No time to write, but annoyance is making me sit here anyway. I'm having a thought with the TV news on in the background as I get ready for work this morning. They only do two things when covering a tragedy/disaster (in this case the mine collapse in West Virginia): interview people who are grieving and interview people in an effort to establish blame. The poor people who have lost loved ones, their livelihood, or such are suffering enough. Leave them alone; don't make them go on national TV when they are hurting and at their lowest. And there's not always someone to blame when bad things happen. Sometimes that's just the way it is. But even if it is someone's fault in some way, the media shouldn't be stirring up a mob mentality, leading the finger pointing charge. Yet that's all they seem to do. And we wonder why we have such a litigious society . . .

5 comments:

DaddyMan said...

I concur. Pointing fingers at the cause of the miscommunication or putting the drama everyone is going through on national telivison isn't news.

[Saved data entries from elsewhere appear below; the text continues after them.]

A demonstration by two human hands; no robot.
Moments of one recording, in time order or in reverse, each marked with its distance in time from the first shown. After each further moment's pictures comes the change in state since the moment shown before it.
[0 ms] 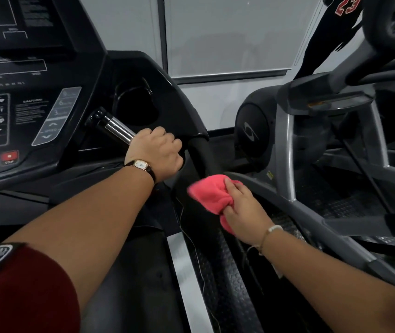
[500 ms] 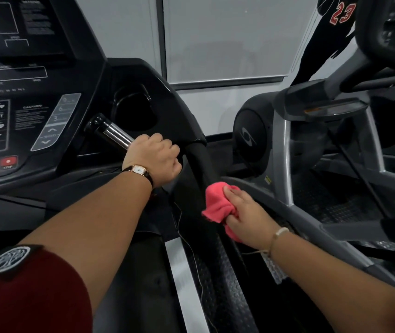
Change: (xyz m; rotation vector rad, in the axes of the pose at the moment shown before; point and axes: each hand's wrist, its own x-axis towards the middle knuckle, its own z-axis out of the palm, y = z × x) left_hand -0.001 0.001 -0.004 0.016 -0.018 0.004; right_hand 0.000 0.013 -0.012 -0.090 -0.053 -0.118
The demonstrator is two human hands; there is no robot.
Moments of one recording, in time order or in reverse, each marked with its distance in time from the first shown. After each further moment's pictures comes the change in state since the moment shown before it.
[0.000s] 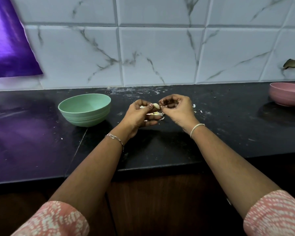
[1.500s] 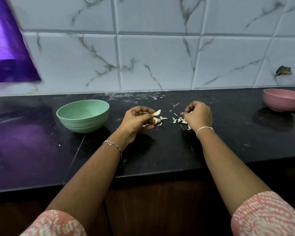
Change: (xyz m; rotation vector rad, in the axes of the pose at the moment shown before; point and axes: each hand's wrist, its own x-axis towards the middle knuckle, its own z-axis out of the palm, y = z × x) left_hand -0.003 0.002 -0.002 0.039 0.035 0.019; right_hand 0.016 0.020 -0.050 -0.676 0.284 0.245
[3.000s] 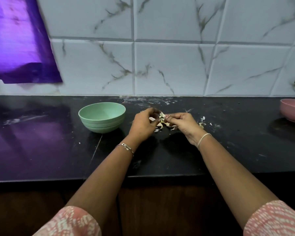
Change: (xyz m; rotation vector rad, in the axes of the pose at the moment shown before) left_hand 0.010 -0.003 -0.022 0.817 0.164 0.369; right_hand -0.034 -0.043 0.032 0.774 -0.634 -0.005
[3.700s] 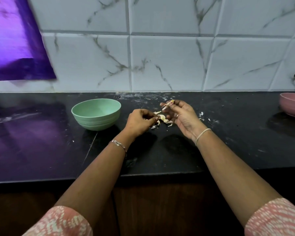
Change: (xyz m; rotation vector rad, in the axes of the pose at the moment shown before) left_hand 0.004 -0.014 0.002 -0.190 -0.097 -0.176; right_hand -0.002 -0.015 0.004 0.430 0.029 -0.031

The fact that it happened, who was lost, and how it was resolved is. Later, after the investigation, tell us why it happened and what's being done at all of the mines so that it doesn't happen again.

Hadrian said...

No one forces the grieving to agree to be interviewed on national TV. You can refuse to let the media into your private grief. The people you see on TV sharing their tears with the camera choose to do so. Believe me, because this is an area I have unfortunate experience with (and no, I am not going to elaborate on that point), you can refuse to become part of the circus.

David Crowe said...

But I love the circus! Except for the clowns. And the elephants. And all the other animals. And all those weird people. And all the acts. So what does that leave? hmmm. Anyway, my poiint is, I love the circus.

asdfasdfadfasd said...

Interesting. But in that situation is anyone really in the proper state of mind to be making decisions on whether or not they want to be featured in the media circus? I have always gotten the impression that the circus was forced.

Kelly Sime said...

Not addressing your point, but adding--I saw this story this morning on the news too. I'd been following it for a few days because my initial thought was that this isn't an isolated incident. There have been other mining accidents. This time I thought that I should try to ignore the news media coverage because they always seem to blow these things out of proportion. No, I'm not saying that it's not tragic. I do think it should be reported, but I don't think we need to have every angle analyzed. The average American does not need to know what happened and how the families feel. The audience needs to know it happened. It's news.